### [Work task]
Say how many lines in the listing contain the string "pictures", giving the number alone.

### [Information]
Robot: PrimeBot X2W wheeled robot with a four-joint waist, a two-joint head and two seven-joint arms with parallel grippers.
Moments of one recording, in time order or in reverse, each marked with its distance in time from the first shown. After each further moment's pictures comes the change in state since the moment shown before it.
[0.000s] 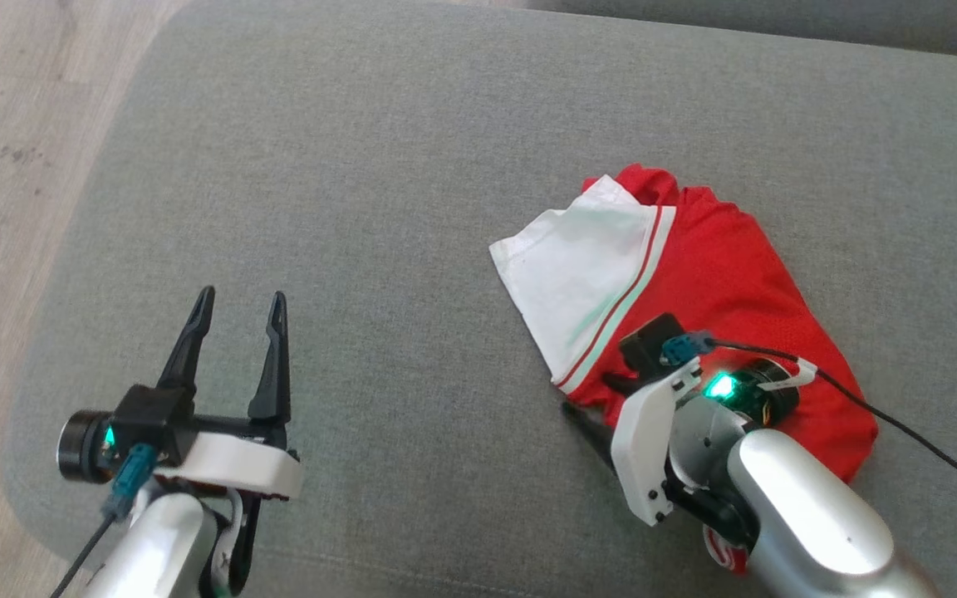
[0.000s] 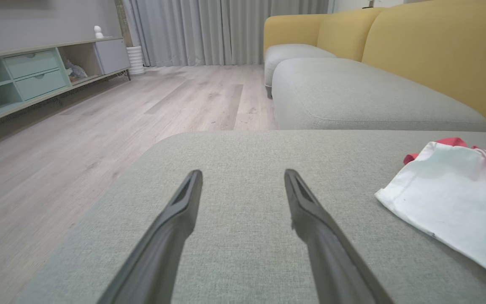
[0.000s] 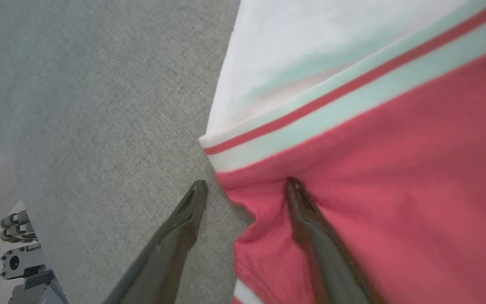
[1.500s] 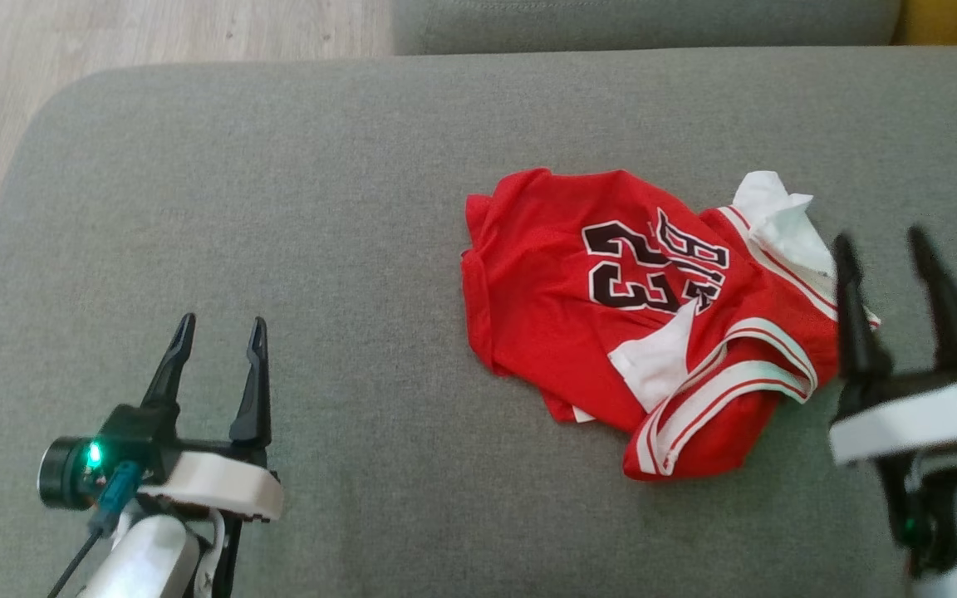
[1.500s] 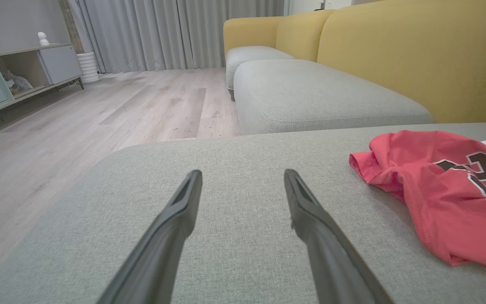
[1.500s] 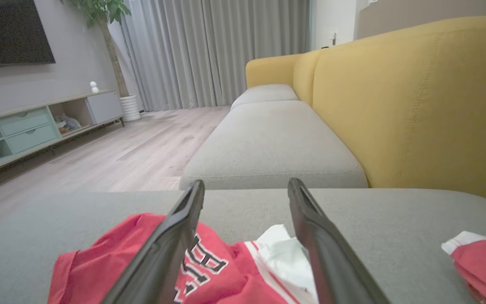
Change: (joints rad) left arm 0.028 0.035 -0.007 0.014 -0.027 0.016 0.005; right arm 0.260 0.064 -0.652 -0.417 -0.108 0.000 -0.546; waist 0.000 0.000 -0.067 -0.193
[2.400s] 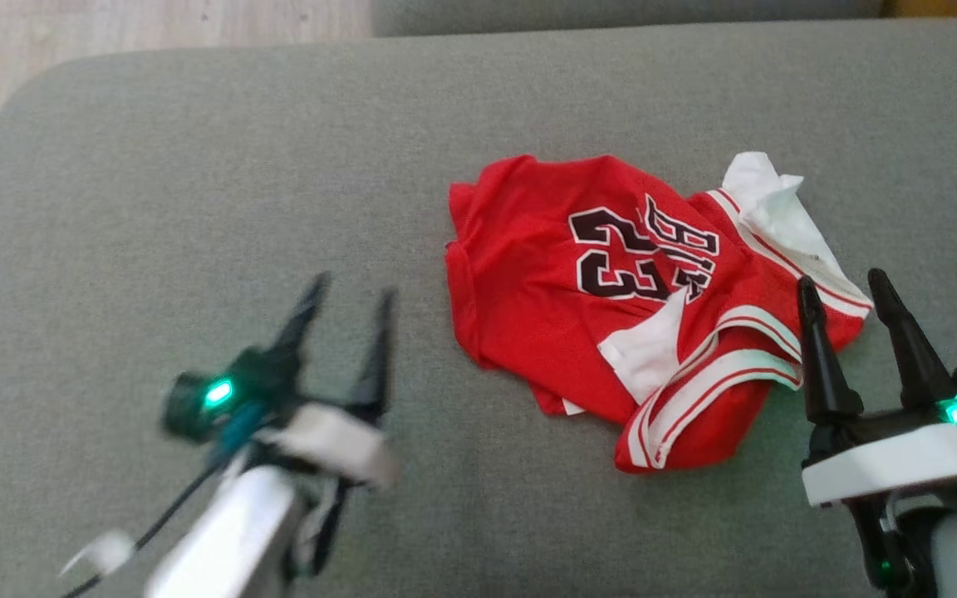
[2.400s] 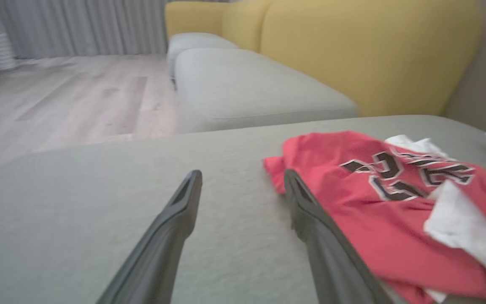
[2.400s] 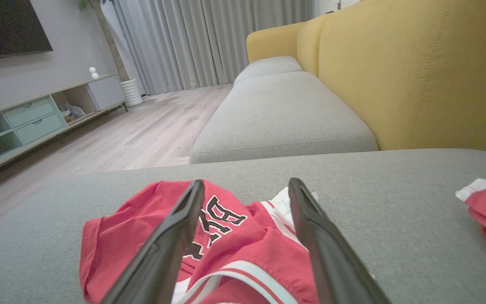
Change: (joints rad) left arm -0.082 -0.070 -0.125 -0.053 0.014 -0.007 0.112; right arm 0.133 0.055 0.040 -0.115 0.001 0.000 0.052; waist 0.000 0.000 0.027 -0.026
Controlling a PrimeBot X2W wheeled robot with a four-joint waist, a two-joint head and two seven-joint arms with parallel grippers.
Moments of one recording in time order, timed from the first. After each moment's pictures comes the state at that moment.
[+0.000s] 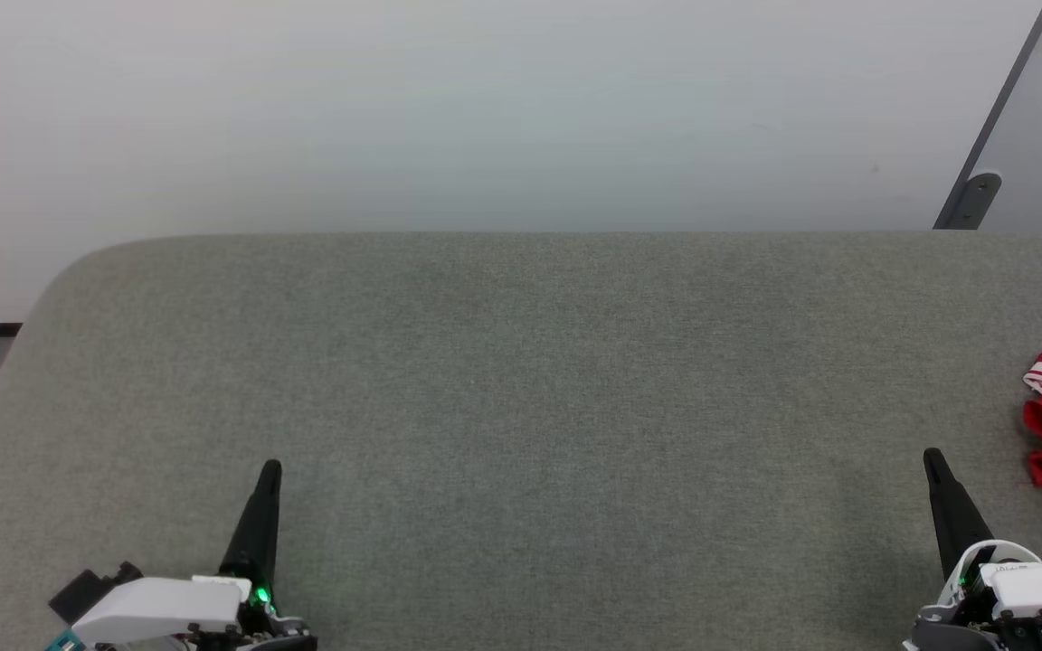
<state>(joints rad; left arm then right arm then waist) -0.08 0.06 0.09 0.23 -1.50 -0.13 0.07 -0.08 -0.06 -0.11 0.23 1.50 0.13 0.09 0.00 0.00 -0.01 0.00</state>
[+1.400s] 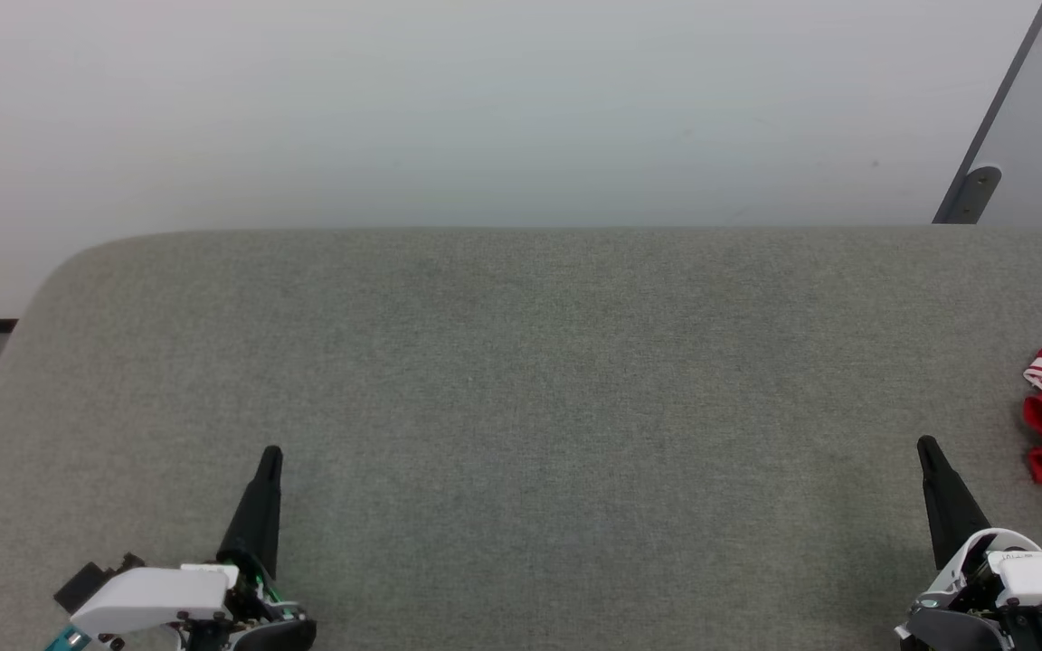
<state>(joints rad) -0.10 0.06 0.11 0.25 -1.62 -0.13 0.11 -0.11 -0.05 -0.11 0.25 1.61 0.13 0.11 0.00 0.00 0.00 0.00</state>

### [Result]
2